Visitors to Guinea must obtain an eVisa unless they come from one of the countries or territories that are visa exempt. Alternatively visas can be obtained from a Guinean diplomatic mission.

==Visa exemption==
Citizens of the following countries as well as refugees and stateless persons residing in these countries can visit Guinea without a visa:

- All ECOWAS member states
| *Algeria *Burkina Faso *Egypt *Mali | *Morocco *Namibia *Niger | *Rwanda *Singapore (30 days) *Tunisia | |

In addition, according to Timatic, nationals of China holding ordinary passports endorsed "for public affairs" do not require a visa for a maximum stay of 30 days.

| Date of visa changes |
|---|
| Visa free 30 April 1980: ECOWAS (Economic Community of West African States): Benin, Burkina Faso, Cape Verde, Gambia, Ghana, Guinea, Guinea-Bissau, Ivory Coast, Liberia, Mali, Niger, Nigeria, Senegal, Sierra Leone, Togo; 25 September 2018: Singapore; Visa on arrival 19 April 2018: United Arab Emirates; |

===Non-ordinary passports===
Additionally, holders of diplomatic or service passports issued to nationals of China, Romania, Russia, South Africa and Zimbabwe do not require a visa for a maximum stay of 90 days.
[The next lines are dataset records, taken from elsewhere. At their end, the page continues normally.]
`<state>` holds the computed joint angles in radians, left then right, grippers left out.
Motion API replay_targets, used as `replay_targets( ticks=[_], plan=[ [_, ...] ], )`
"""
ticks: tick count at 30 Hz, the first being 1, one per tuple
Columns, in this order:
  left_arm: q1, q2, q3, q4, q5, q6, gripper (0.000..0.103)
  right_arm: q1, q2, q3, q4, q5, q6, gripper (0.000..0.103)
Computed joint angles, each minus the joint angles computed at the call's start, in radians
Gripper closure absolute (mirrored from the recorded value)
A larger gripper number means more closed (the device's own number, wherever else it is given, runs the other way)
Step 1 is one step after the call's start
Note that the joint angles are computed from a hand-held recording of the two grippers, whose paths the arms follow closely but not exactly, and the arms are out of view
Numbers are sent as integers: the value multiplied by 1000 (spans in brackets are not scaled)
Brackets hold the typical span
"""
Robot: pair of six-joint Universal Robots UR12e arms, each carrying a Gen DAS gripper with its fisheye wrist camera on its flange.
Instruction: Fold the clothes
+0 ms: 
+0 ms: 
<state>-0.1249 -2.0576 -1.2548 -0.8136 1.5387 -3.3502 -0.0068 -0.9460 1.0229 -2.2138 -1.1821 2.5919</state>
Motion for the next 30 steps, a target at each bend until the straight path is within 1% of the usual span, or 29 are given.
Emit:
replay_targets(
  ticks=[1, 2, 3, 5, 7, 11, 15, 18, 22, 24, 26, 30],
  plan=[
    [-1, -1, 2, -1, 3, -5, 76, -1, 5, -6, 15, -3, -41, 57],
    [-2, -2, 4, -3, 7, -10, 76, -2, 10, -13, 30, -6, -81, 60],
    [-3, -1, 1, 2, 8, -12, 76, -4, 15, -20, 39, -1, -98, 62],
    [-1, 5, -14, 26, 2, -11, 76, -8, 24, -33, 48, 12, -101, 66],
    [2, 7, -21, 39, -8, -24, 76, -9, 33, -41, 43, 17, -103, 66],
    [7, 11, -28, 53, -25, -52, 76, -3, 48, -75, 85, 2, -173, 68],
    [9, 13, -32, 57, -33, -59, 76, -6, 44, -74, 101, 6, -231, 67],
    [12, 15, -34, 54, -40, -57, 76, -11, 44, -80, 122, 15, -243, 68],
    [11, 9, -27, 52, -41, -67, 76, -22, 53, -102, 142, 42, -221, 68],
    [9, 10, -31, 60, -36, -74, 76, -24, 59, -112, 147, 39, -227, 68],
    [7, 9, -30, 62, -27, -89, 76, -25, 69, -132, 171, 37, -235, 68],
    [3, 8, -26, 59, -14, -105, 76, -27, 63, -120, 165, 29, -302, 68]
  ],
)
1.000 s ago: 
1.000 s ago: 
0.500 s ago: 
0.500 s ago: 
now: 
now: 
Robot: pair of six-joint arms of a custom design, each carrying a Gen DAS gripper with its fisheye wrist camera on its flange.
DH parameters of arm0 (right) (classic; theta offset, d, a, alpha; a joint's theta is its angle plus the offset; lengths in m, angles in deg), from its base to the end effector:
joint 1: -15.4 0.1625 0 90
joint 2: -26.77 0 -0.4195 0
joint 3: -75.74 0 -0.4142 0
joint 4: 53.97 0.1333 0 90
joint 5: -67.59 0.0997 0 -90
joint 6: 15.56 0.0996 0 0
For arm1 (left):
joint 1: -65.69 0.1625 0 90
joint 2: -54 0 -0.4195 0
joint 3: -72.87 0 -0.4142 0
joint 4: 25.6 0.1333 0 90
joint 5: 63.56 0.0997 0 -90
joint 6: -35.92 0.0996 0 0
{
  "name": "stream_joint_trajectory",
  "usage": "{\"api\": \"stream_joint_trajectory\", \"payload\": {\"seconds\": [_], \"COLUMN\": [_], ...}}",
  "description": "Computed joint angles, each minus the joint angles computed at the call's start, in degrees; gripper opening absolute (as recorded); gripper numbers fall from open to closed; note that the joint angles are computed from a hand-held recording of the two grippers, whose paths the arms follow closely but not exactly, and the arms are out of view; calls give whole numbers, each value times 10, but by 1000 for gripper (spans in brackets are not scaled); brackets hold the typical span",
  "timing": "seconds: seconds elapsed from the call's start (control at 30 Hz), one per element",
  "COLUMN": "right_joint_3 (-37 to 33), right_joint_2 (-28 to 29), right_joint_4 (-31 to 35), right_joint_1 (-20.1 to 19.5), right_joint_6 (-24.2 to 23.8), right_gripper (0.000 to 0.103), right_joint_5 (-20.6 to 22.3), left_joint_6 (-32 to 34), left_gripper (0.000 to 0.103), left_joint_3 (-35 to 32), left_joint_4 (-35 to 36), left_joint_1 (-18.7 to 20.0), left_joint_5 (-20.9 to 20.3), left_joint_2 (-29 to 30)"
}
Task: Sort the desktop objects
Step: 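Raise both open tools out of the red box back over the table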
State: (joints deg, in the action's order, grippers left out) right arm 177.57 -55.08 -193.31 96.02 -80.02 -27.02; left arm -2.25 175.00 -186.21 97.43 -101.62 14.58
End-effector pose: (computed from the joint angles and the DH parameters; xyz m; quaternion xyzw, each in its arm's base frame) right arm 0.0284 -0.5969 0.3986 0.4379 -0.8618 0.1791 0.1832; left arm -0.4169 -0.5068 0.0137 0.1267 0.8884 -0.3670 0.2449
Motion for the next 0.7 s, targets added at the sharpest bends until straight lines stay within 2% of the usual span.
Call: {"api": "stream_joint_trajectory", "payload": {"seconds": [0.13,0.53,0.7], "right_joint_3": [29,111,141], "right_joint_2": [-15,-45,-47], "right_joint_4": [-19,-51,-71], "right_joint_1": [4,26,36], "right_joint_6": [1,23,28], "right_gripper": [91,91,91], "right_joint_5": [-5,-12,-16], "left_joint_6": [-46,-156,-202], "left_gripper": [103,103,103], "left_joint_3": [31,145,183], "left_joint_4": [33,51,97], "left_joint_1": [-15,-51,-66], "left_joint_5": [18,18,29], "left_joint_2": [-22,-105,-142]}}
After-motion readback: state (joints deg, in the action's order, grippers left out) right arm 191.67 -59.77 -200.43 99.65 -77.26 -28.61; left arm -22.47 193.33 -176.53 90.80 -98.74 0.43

Holders of diplomatic passports of Turkey do not require a visa for a stay of up to 90 days.

==Visa on arrival==
According to Timatic, nationals of the United Arab Emirates can obtain a visa on arrival for a maximum stay of 90 days. This information, however, is not supported by the official website of the Central Directorate of the Border Police (DCPAF) of the Ministry of Security and Civil Protection of Guinea, which states that UAE nationals must obtain an eVisa.

==Electronic Visa (e-Visa)==
Nationals of all countries and territories that require a visa can obtain an electronic visa. The e-Visa is available for stays up to 90 days.. The fee is $100 for stays of up to 90 days. Processing typically takes 3–4 business days, however, delays may occur.

Citizens of Canada and the United States who obtain an e-Visa can stay in Guinea for up to 5 years.